Then I started thinking, "Why was TMC13 so powerful and life changing for me?" I think the answer is more about my mindset and less about the things I learned. Being around teachers from all over the place, who all love their jobs and want to be the best possible teachers they can be is transformative and contagious. It's not something that is as powerful via Twitter and blogs. It's something that happens when 150 fantastic teachers are in the same room for 4 days straight. That is TMC.
I think the most impactful thing from TMC this year for me is realizing that none of us really have it all figured out. Last year, I felt so inadequate and unworthy to be in the same room as these people because I just wasn't a good enough teacher. STUPID, I know. We all come to TMC because we know there are still things for us to learn and things that we have figured out that we are able to share with others. We have also all figured out that it's okay to ask questions, not know the best answer, and work towards the best solution together. Bonus: it's so fun to talk math with other people who LOVE talking math.
Morning Session - Pre-Calculus
This was probably my favorite. I will be new to Pre-Cal this school year, so I went in with some fears of being terrible teaching a new subject. After this weekend, many of those fears have been washed away. We shared so many ideas, activities, and strategies and created some things for Inverse Trig, Vectors, and Conics. (All things I might struggle with!) I remembered more than I thought I would, and I realized that I am going to be just fine. If I get stuck, I have all these wonderful new friends to work through it with.
Afternoon Sessions - Some of the highlights
Math Maintenance - This session was all about making your warm-ups more meaningful and structuring them in a way that allows you to spiral curriculum or review previous year's information without spending weeks reviewing topics. I envision using this to review my kids' algebra skills to help them succeed in PreCal and Calculus.
My Favorites - I got lots of little nuggets from these shorter presentations. New ideas for games and posters in my room, reminders to teach crazy and trust children, and saying two nice things.
Stats with Hedge - If you don't know @approx_normal (how can you not?), you need to meet her. She's the best! We got to play with cheap toys and ponder ways we might use this in our classrooms. Thinking outside the box is not always my strong suit, so good practice for me. I also got to shoot my coworkers with kid toys. Bonus: she gave me a marshmallow gun that I am only allowed to use for good. Yeah, right.
Keynote Speakers - saving the best for last
Steve Leinwand spoke on Thursday and transformed my thinking of education. He's a great speaker and a humble human being.

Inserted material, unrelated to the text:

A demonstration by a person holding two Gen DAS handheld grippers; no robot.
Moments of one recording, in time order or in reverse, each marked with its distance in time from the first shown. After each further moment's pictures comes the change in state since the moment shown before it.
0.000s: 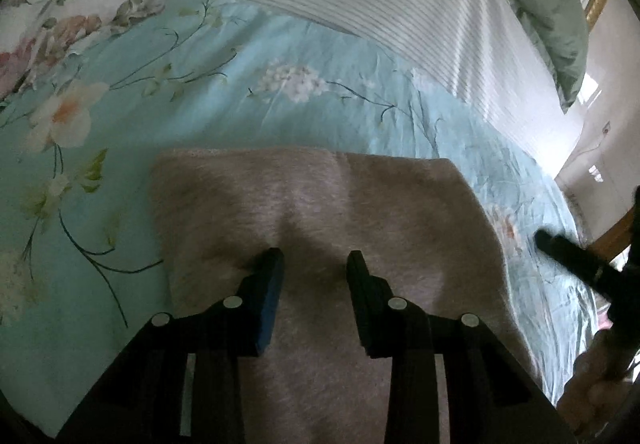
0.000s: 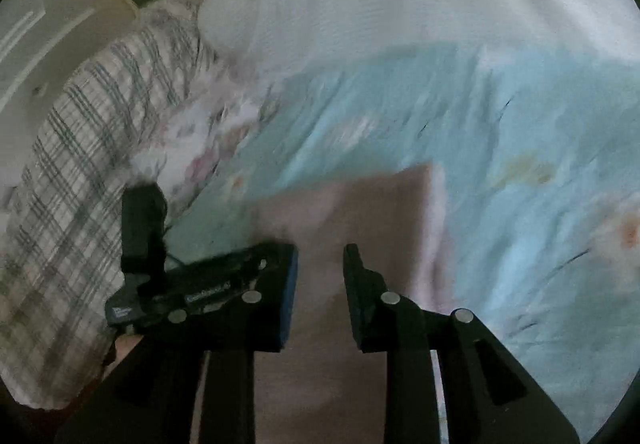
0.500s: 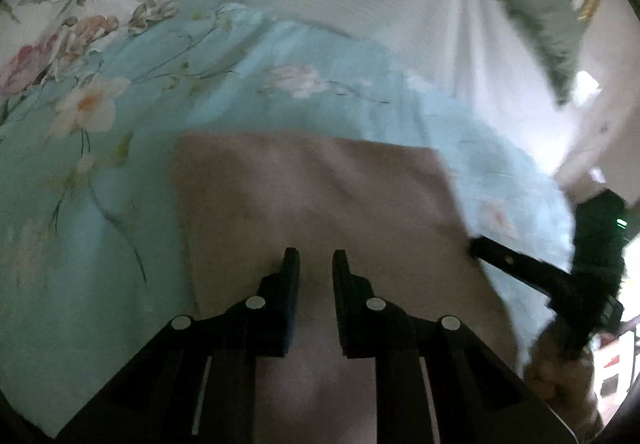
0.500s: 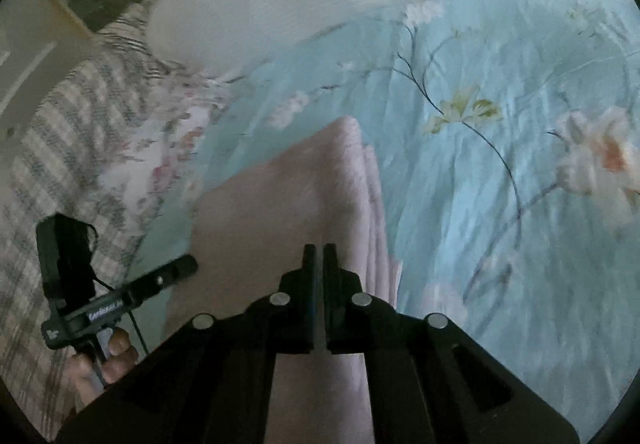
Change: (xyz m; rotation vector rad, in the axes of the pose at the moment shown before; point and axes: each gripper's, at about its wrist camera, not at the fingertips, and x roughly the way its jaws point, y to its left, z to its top) left arm -0.041 0.001 -0.030 0.006 -0.018 -0.034; right arm -0.024 -0.046 -0.034 0.136 -0.051 -0.040
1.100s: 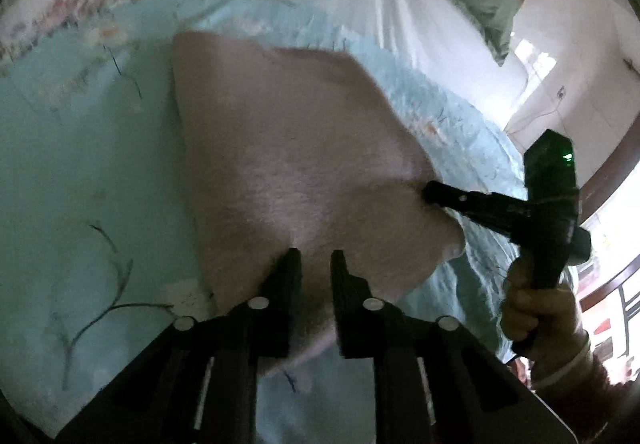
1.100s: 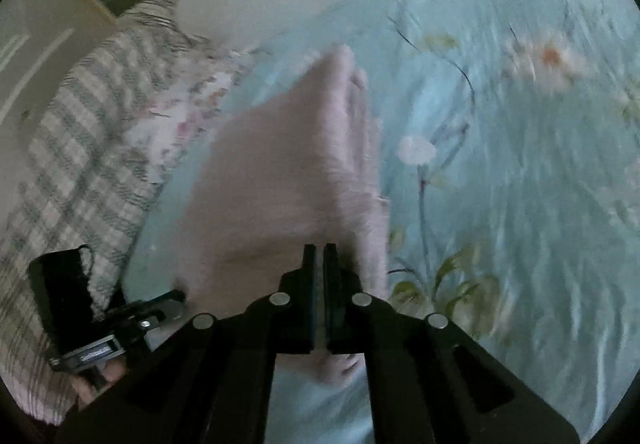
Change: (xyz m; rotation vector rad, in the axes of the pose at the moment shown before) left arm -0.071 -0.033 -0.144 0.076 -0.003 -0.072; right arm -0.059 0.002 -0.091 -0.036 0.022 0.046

He reminded us that it's necessary for us as teachers to acknowledge different ways of thinking about things. He presented it in such a powerful way that made me want to walk into my classroom tomorrow. Also, Steve and his wife Ann went to Rwanda to do the gorilla trek about a month before I went on my first mission trip there. We got to share stories. Cool stuff people.
Dan Meyer is a giant and hilarious. I did not understand the extent to which these facts are true until Friday. He discussed in great detail the stats for #MTBoS vs #TMC and how there is a very definite us vs. them. What makes us the same/different? Interesting things to ponder and ask questions about.
Eli Luberoff is the creator of Desmos, the coolest free online calculator ever. (Fangirl moment: Eli played cards with us one night and then started following me on Twitter.) His speech involved nerdgams when he showed us all the cool new things Desmos can do and testing the new lesson "Central Park." If you haven't looked at their online activities, do it NOW.
So yeah, my life has been changed yet again by a spectacular TMC. I am rejuvenated to start a new school year, plan a new course, and be the best class sponsor possible. Some of my goals for the year include: making my classroom more application/explanation based (prove to me why you know what you know), surviving year 1 of teaching Pre-Calculus, continuing my 180 blog, blogging about my classroom at least once a month, and committing to read other people's blogs as much as possible.
1. Road-trippin with 4 of my coworkers is kind of awesome.
2. I listened to more 90s music than I knew existed.
3. 5 people from Houston can get lost in an itty bitty town really easily.
4. Cupcakes are still the delicious.
5. We played with water guns at the Riverwalk. The children won.
6. #TMCrunners grew this year!
7. @rawrdimus and @froynboy have exceptional dance moves especially when listening to Katy Perry and Mariah Carey.